Vol. 3 No. 16 · 3 September 1981

SIR: In his interesting review of John Redcliffe-Maud’s memoirs (LRB, 6 August), C.H. Sisson makes the following strange remark: ‘One has some sympathy with those of Maud’s colleagues who thought, he tells us, that the Arts Council took too much of his time, and … the more since there is nothing in the book to suggest that he had even a glimmering of foresight as to the political meaning of [this organisation].’ I hope Mr Sisson can be prevailed upon to let us all into the well-kept secret of the ‘political meaning’ of the Arts Council. What sinister schemes are being hatched behind the blandly well-meaning ‘front’? The Council has been brilliantly successful in persuading us that it pretends to nothing more harmful than giving grants to Covent Garden, and the National Theatre, not to mention the London Review of Books and Poetry Nation Review, of which of course Mr Sisson is a distinguished editor.

Graham Martin
Open University, Milton Keynes

Vol. 3 No. 17 · 17 September 1981

SIR: I wish I could answer satisfactorily Graham Martin’s question about the ‘political meaning’ of the Arts Council (Letters, 3 September). When I used that phrase, it was to make a point about the proper function of a government department in relation to that body. This is a subject in itself, and a legitimate one, but it is not, I gather, what interests Mr Martin. He seems to be raising a more general issue.

He asks if I could ‘be prevailed upon to let us all into the well-kept secret of the “political meaning" of the Arts Council’. The answer is that I easily could be, if I knew of any such secret, but I do not. That is not what I meant at all. ‘What sinister schemes,’ Mr Martin asks, ‘are being hatched behind the blandly well-meaning “front"?’ What indeed? Of course wherever public money – any money – is being given away, there are ‘sinister schemes’ afoot, to get hold of more of it, or a bigger share of it, or to use it for some purpose for which it was not originally intended. That is another subject on its own, or rather it is a series of particular questions, with which I have happily never been concerned, though I am sure that such matters must occupy a good deal of the time of people at the Arts Council and elsewhere, whose business it is to be concerned with them.

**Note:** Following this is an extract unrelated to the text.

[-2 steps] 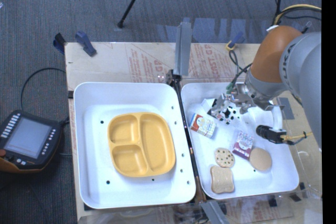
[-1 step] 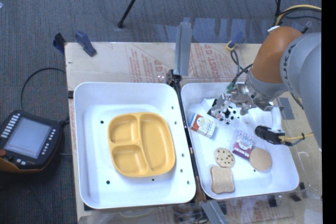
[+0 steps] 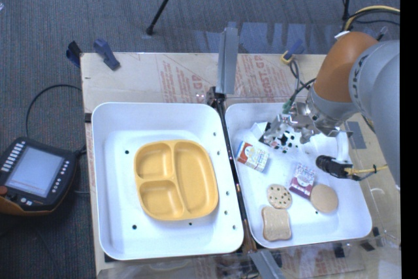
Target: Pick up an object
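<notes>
Reaching in from the right over the right bin (image 3: 356, 222), arm (image 3: 366, 85) bent down with gripper (image 3: 285, 134) low at the far left corner, jaw state impossible to tell, near small carton (image 3: 252, 155), packet (image 3: 302, 180), cookie (image 3: 279, 195).

A yellow plastic tray with three compartments (image 3: 175, 180) lies in the left white bin (image 3: 108, 140). A grey handheld control pendant with a screen (image 3: 34, 173) rests on the dark carpet left of the cardboard-covered table (image 3: 163, 75), where a blue clamp (image 3: 106, 53) grips the far edge.
</notes>
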You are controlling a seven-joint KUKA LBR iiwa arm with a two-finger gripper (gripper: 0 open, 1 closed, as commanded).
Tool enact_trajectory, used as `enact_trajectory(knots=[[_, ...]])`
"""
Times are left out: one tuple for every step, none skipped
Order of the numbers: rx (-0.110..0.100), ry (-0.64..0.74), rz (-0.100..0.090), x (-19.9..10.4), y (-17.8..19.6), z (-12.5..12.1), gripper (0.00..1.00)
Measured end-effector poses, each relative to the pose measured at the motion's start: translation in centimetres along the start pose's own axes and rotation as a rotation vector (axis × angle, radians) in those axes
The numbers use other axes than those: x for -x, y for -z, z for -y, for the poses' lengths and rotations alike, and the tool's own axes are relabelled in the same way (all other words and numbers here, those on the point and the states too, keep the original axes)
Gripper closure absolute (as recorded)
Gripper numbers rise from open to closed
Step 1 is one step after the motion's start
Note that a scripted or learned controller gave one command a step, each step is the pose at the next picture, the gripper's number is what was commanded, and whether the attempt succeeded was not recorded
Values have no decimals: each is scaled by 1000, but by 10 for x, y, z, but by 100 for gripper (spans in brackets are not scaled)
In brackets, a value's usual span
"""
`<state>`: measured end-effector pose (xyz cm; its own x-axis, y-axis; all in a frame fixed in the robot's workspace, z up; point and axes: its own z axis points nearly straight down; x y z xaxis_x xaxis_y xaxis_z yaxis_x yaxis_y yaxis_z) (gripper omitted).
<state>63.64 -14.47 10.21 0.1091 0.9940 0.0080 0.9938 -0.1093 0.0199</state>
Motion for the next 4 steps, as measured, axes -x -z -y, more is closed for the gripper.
enact_trajectory(knots=[[-27,-138,7,19,-16,63,0],[-33,-137,9,-2,-14,-5,0],[-45,-132,11,-2,-7,-3,100],[-14,-37,6,-73,88,12,100]])
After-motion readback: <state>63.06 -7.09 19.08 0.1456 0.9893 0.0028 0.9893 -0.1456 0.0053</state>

That said, I am perfectly prepared to maintain, and do in fact maintain, that the Arts Council and Unesco (the other body I mentioned in the same connection) have a ‘political meaning’. How could it be otherwise? The public funding of the arts raises a whole hornets’ nest of questions both for the health of the arts themselves and for the well-being of the res publica. There is nothing more ‘secret’ about that than about the fact that the public funding of universities, and indeed of education in general, raises political problems. When money comes, it does not come alone, as surely the most ingenuous academic must see by now. That is not to say that I am fool enough to suppose, in the case either of the arts or of education, that the problems would disappear if there were no public money involved: they would change. It seems to me that some of the most intractable questions in this general field, in recent years, have arisen from the injection of what is called private money into television.